Borrowed picture. thought ya'll could use a laugh.










 Al


----------



## nosib (Dec 4, 2008)

..... you double posted this... :lol: oops


----------



## ImpalaSSpeed96 (Aug 25, 2008)

Thats pretty classic!!!


----------



## cd202 (Jan 14, 2009)

awsome still like the groundhog though


----------



## eyesman_01 (Feb 2, 2009)

Doesn't look like any groundhog I ever shot. Prairie dog maybe?


----------



## ImpalaSSpeed96 (Aug 25, 2008)

eyesman_01 said:


> Doesn't look like any groundhog I ever shot. Prairie dog maybe?


LOL, I was thinking the same thing before I read your comment ha ha!!!

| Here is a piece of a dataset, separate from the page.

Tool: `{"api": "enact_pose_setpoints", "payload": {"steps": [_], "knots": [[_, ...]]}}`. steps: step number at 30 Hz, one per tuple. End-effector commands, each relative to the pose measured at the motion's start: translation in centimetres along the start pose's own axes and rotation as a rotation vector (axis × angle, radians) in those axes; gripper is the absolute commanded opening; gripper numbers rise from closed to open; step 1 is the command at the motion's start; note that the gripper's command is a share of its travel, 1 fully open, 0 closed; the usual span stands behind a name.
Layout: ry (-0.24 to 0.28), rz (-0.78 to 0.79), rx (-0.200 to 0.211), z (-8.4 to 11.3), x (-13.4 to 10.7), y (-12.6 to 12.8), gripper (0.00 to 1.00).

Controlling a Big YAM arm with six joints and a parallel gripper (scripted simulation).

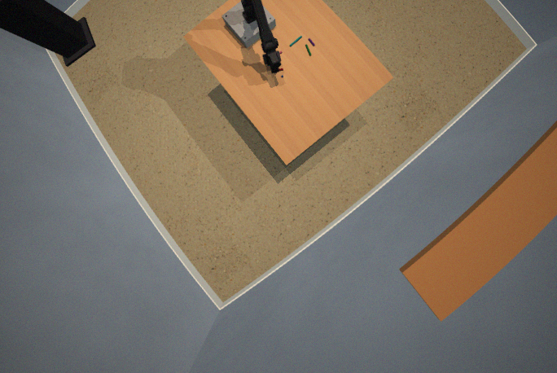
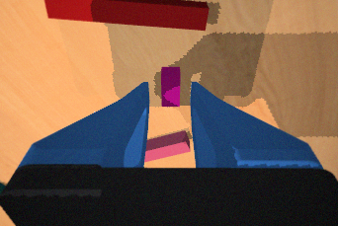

I know what he meant. But none the less, absolutely not a groundhog lol :lol:


----------



## coyote_buster (Mar 11, 2007)

that fox is gonna get a black eye with his face that close


----------



## undericeking (Dec 31, 2008)

alleyyooper said:


> Borrowed picture. thought ya'll could use a laugh.
> 
> 
> 
> ...


So if I hear a sound like my old lady opening my checkbook from about 200 yards away I better not investigate and duck???


----------



## cd202 (Jan 14, 2009)

sorry guys my bad, thats what its listed under on google


----------



## DVXDUDE (Apr 3, 2007)

he wont get many rabbits with the bolt open like that!!!


----------



## nosib (Dec 4, 2008)

DVXDUDE said:


> he wont get many rabbits with the bolt open like that!!!


Doesn't matter looks like he is doing a mighty fine job already :wink:


----------



## duckp (Mar 13, 2008)

Is that an old Sako?If so,pretty fancy rig for a vixen.Don't see many shooting that kind of money.


----------



## Varmint_Hunter_007 (Nov 29, 2007)

cd202 said:


> awsome still like the groundhog though


Pretty funny, but I'm not going to be scared until they start shooting back and we drive over an IED going to the prarie dog town.

Besides...its not even loaded! :eyeroll: What a poser!!


----------



## alleyyooper (Jul 6, 2007)

Fox has extra thick eye brows so isn't as close to the scope as it looks.

I also never seen a wood chuck that looked remotely like that.

 Al


----------